→ **Task goal**
Give back every line of the data exactly. Pictures are not part of the copy.

[Raw data]

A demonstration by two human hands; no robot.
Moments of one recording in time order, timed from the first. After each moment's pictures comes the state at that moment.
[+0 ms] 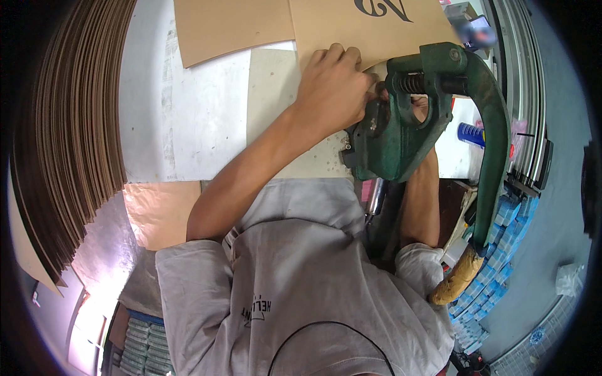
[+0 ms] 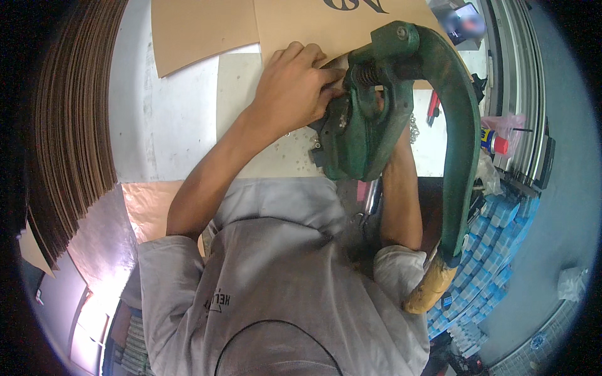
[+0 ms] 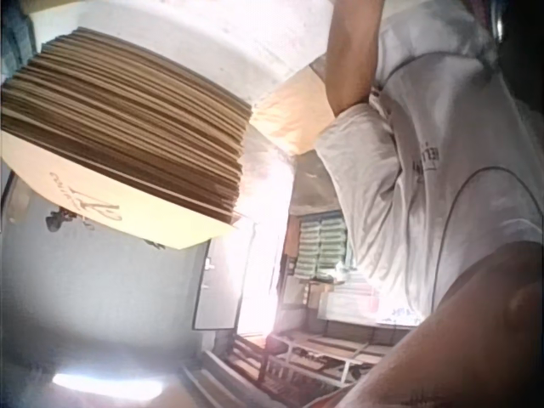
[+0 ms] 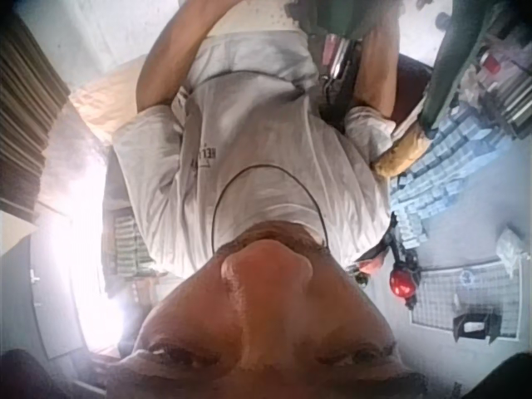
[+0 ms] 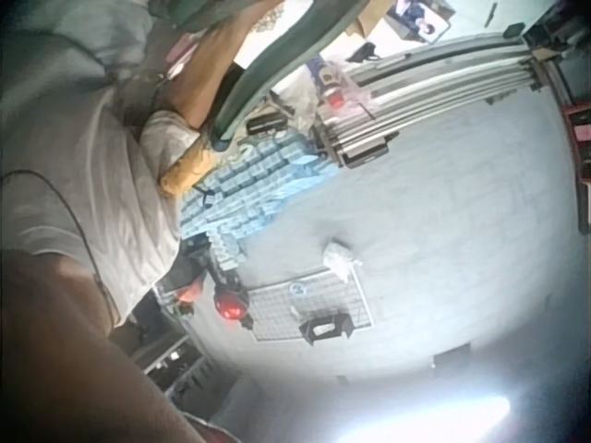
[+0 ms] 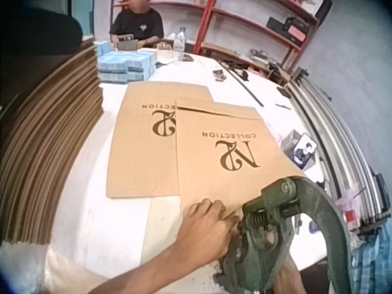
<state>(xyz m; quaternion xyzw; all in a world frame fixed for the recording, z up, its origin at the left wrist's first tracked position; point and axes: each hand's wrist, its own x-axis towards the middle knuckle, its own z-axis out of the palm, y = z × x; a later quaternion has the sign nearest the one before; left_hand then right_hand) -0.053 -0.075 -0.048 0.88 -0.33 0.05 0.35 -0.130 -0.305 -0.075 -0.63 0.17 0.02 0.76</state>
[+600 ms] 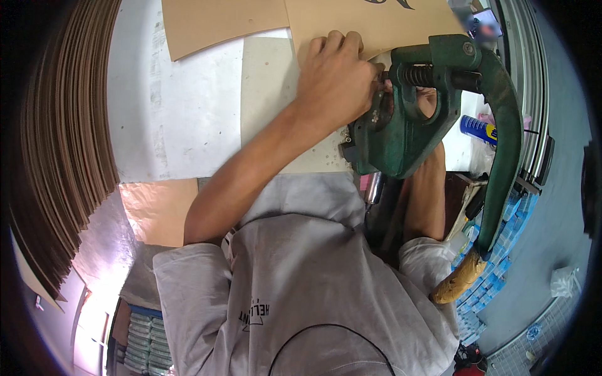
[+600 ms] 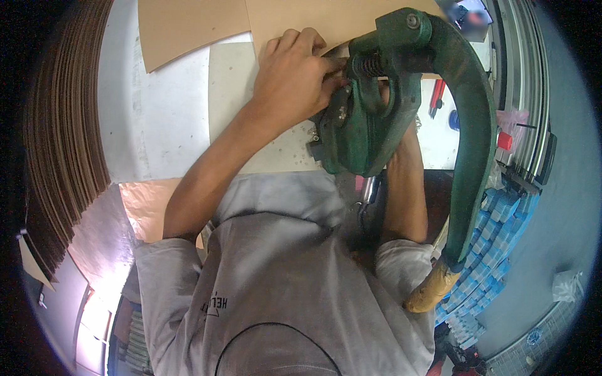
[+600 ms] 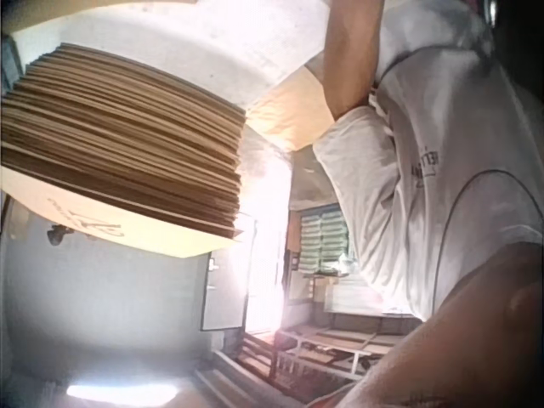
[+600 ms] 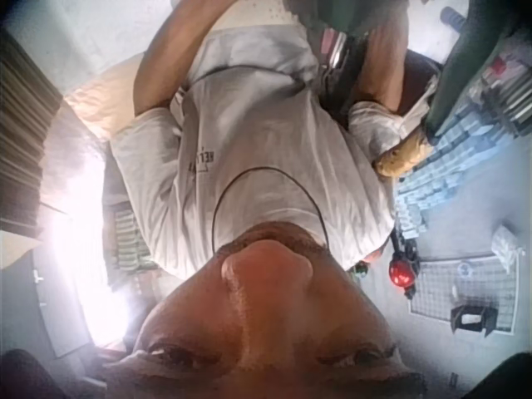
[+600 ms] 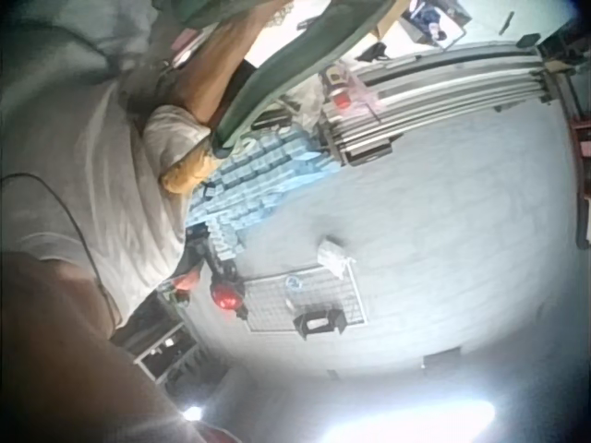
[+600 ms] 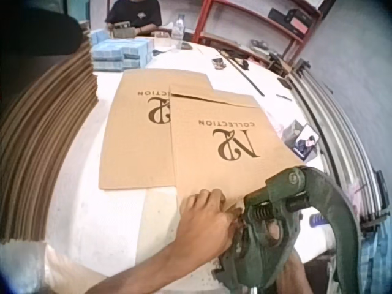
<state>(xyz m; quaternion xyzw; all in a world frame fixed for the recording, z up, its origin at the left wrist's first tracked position) -0.057 -0.083 -0.053 0.88 -0.30 0.06 0.36 -0.123 -0.288 -0.055 -0.60 0.18 0.03 0.78</state>
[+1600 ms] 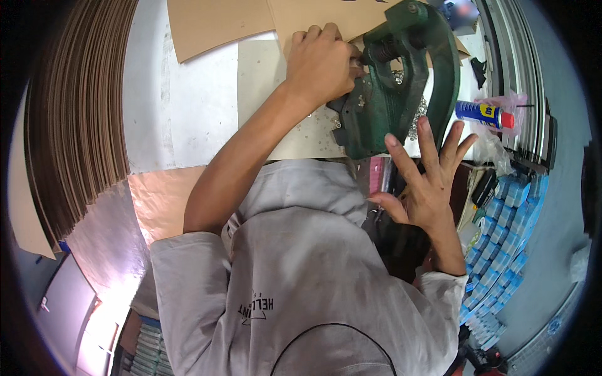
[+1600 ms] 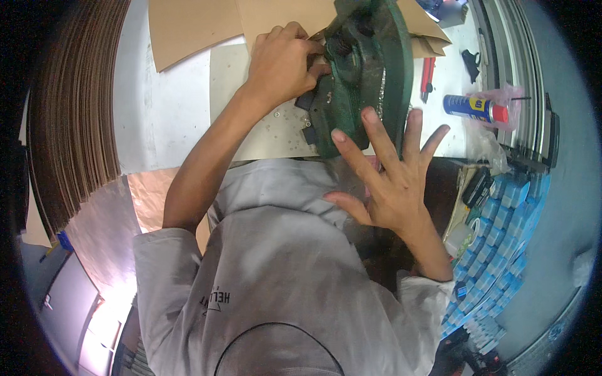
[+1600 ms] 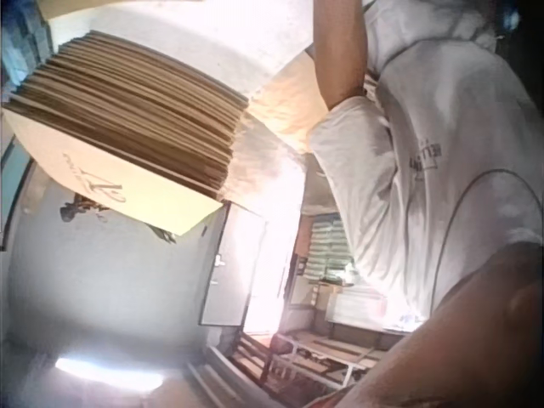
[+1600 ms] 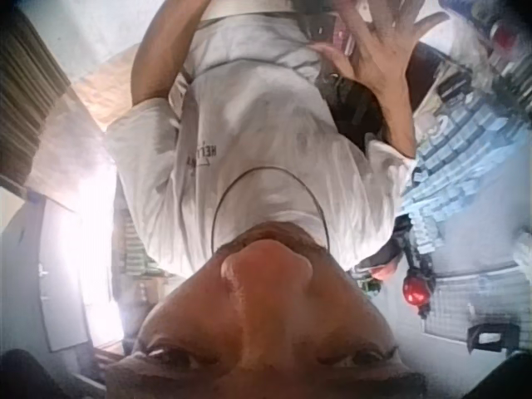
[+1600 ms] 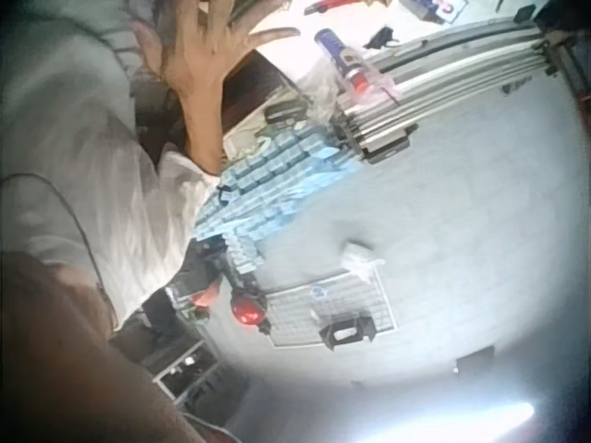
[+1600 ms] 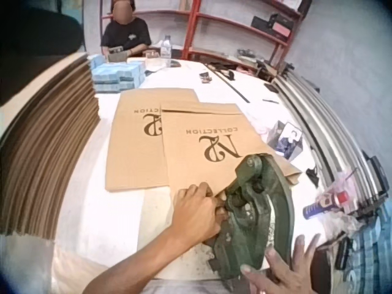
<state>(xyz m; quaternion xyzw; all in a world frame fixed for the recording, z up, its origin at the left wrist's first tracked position) -0.057 -0.089 -0.044 0.90 -0.30 0.04 0.30 -0.248 -0.254 0.072 -0.98 -0.17 -0.06 0.04</state>
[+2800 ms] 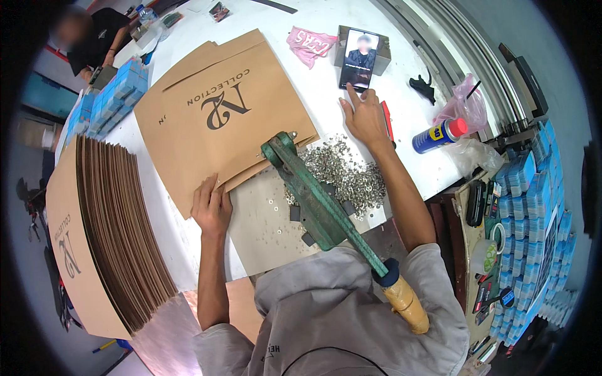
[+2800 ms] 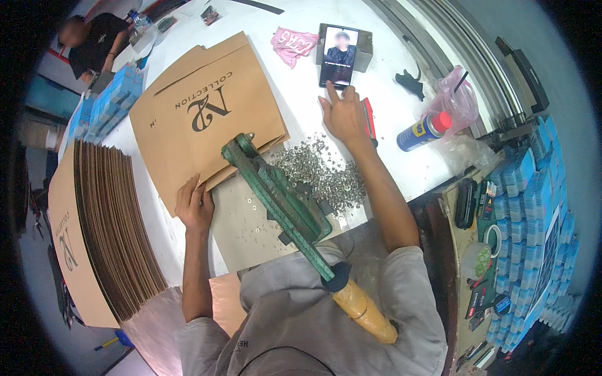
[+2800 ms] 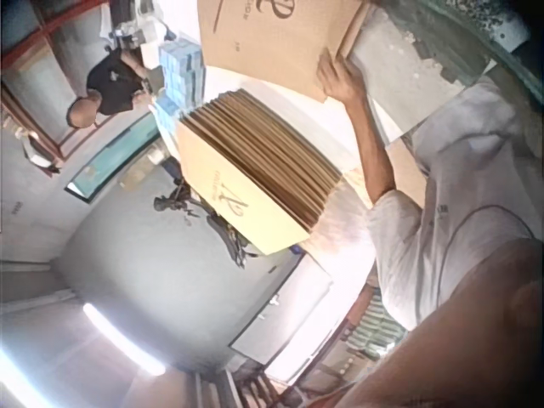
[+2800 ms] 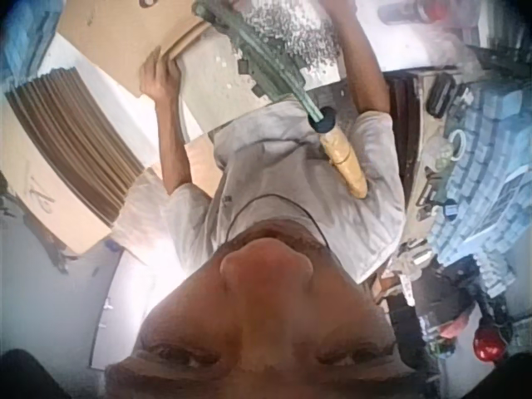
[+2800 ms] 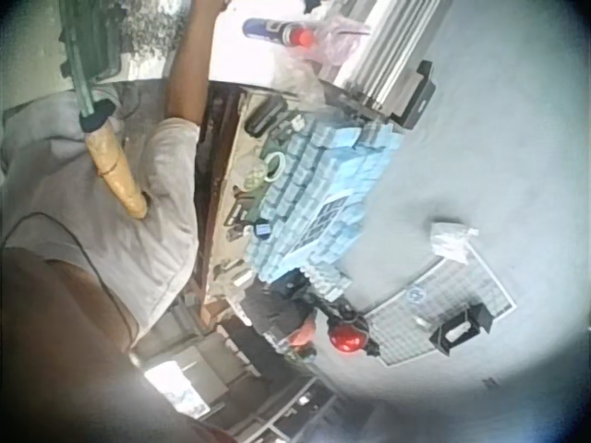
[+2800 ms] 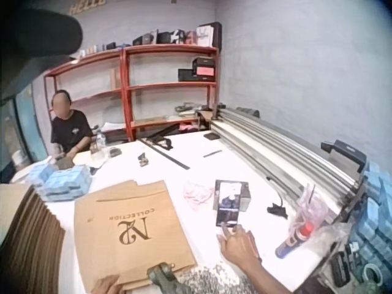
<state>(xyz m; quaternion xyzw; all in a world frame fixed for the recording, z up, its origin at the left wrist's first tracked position) -0.002 0.019 -0.072 0.84 -0.35 0.33 0.23 -0.031 -0.413 -0.088 -0.96 0.14 -0.24 0.07</state>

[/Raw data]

→ **Exercise output**
A demonstration by two human hands; no robot.
Moments of one recording in time order, timed from the first. After each moment's pictures comes the state at that moment.
[+0 ms] 
[+0 ms] 
[+0 ms] 
[+0 ms] 
[+0 ms] 
[+0 ms] 
<state>(xyz m; quaternion xyzw; all in a world frame fixed for the recording, z up, its origin at the left wrist's first tracked position; point and axes: each hand's wrist, its own x-axis towards the middle knuckle, its own z-axis out of the palm, y = z × x; a later quaternion has the sign nearest the one before; left_hand then right_hand) -0.053 -0.075 -0.048 0.88 -0.33 0.05 0.35 -0.130 -0.305 -0.075 -0.63 0.17 0.02 0.76</state>
[+600 ms] 
[+600 ms] 
[+600 ms] 
[+600 ms] 
[+600 ms] 
[+600 ms] 
<state>(xyz m; quaternion xyzw; all in a world frame fixed for the recording, z up, its origin at the left wrist's first tracked position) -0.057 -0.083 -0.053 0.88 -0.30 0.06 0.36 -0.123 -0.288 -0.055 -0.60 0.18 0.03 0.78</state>
[+1600 ms] 
[+1600 ms] 
[+1600 ms] 
[+1600 ms] 
[+1600 ms] 
[+1600 ms] 
<state>(xyz m; quaternion xyzw; all in a world frame fixed for the recording, z up, its origin at the left wrist's first tracked position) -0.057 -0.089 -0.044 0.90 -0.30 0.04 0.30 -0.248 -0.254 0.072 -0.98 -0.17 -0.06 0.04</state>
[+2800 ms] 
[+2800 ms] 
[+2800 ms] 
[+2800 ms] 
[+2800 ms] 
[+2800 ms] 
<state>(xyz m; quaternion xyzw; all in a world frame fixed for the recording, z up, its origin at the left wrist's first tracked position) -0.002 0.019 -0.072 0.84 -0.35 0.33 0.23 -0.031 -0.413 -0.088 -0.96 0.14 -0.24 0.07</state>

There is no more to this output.